Photodisintegration causes nuclear fission, the breakage of atomic nuclei. This is the same mechanism that causes chain reactions in nuclear reactors and nuclear bombs. For elements lighter than iron, the reaction consumes energy, and for elements heavier, it releases it. Elements lighter than iron require more energy to break apart than is released from that breakage. Energy generated by photodisintegration derives from the strong nuclear force which holds the particles in the atomic nucleus together.
The process of photodisintegration is a major factor in supernovae involving stars with 250 or greater solar masses, like the primordial Population III stars which were the first to light up the universe. In a collapsing supermassive star, the temperature at the center is so great that gamma rays capable of photodisintegration are produced. Because the vast majority of elements at the core of such a star are lighter than iron, the reaction absorbs energy, decreasing pressure in the center of the star and causing it to collapse into a black hole.

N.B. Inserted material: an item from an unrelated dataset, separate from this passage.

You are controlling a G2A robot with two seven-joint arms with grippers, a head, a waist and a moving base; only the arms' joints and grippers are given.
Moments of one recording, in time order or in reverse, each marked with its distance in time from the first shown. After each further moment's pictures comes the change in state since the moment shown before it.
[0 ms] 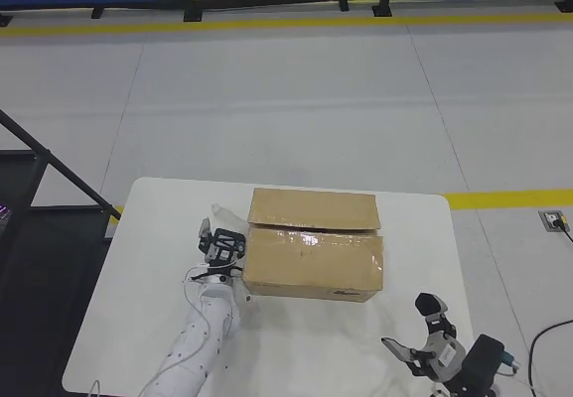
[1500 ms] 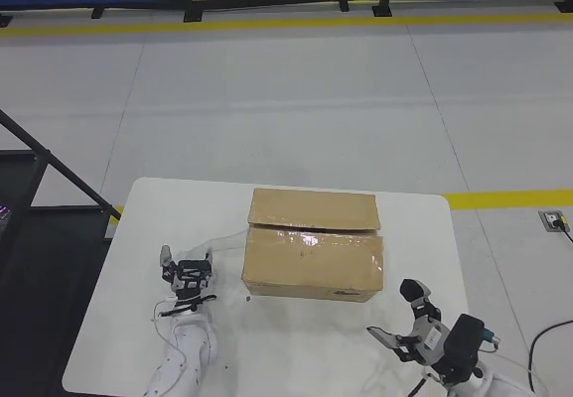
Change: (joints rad) left arm 0.237 0.058 -0.200 -0.176 0.069 0.088 0.124; right arm 0.118 0.004 -0.045 0.011 0.027 -0.040 0.120
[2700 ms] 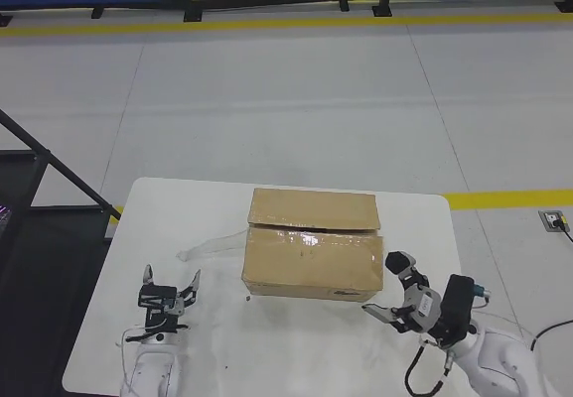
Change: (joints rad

At lower — but still extremely high — energies, photodisintegration merely knocks off one or two protons or neutrons from the nucleus. At higher energies, the entire nucleus splits apart, but greater and greater energies are necessary to split apart smaller nuclei.
Photodisintegration has not been studied by scientists in a laboratory context because the energies required to initiate it are too extreme. Maybe in the distance future we will build an experimental apparatus that allows the closer study of photodisintegration, but until then, theoretical studies seem to be sufficient.